Beyond meeting technology challenges, fundamental changes in rules and regulations are needed to maximize the benefits DER potentially can provide. To eliminate or mitigate these barriers, market participants, regulators and policymakers should strive to:

  • Establish flexible rate and revenue-recovery mechanisms for DER grid benefits defined, particularly for difficult-to-quantify benefits such as power quality,
  • Promote changes in interconnection policies (such as IEEE 1547) to enable advanced inverter technology applications (such as operation over a range of power factors),
  • Offer alternative pricing—both wholesale and retail—that capture values unavailable in existing tariffs. These include:

  1. Rules that allow for provision of ancillary services by non-ISO participants,
  2. Markets for energy-delivery system benefits for demonstrable firm DER, including mechanisms to promote customer-utility partnerships, i.e., shared risk and benefits,
  3. Performance-based rates that encourage customers to use DER to improve reliability, power quality or both,

  • Extend or offer new state and federal rebates and investment tax benefits (ITC) for integrated renewable systems, and
  • Enable retail customers to earn emission-offset credits—that is, at the interstate level, regional level or both.

Summary

If technological, regulatory and institutional barriers and challenges are addressed to the satisfaction of all stakeholders, DER can be an important resource to the utility grid.
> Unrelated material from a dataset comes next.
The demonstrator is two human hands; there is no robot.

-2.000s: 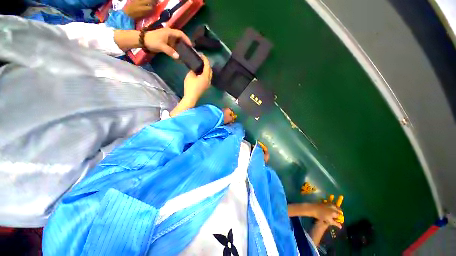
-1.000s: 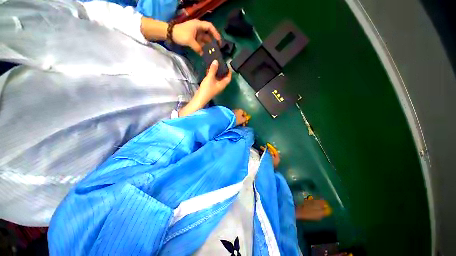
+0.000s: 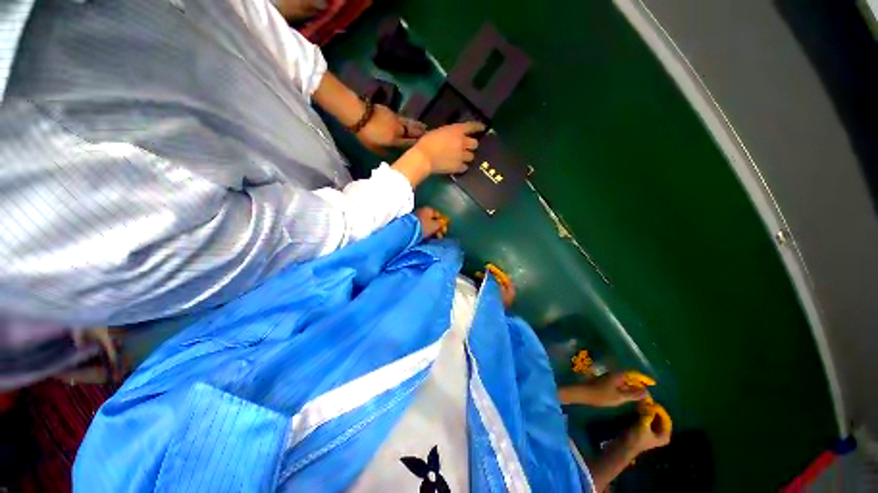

Findings from recent case studies demonstrate that:

  • Under most conditions, the primary DER benefits are deferred central generation capacity and energy displacement,
  • DER, however, is more competitive with traditional system investments when operational and grid benefits are considered,
  • Enabling technologies are essential to achieve and maximize gird benefits,
  • Integration of energy storage and intermittent RE systems provide an opportunity to enhance the value of renewable generation,
  • New regulatory models and market mechanisms are needed to ensure DER owners are fully compensated—but not overcompensated—for benefits they provide, and
  • There needs to be a reasonable sharing of risks and benefits among stakeholders.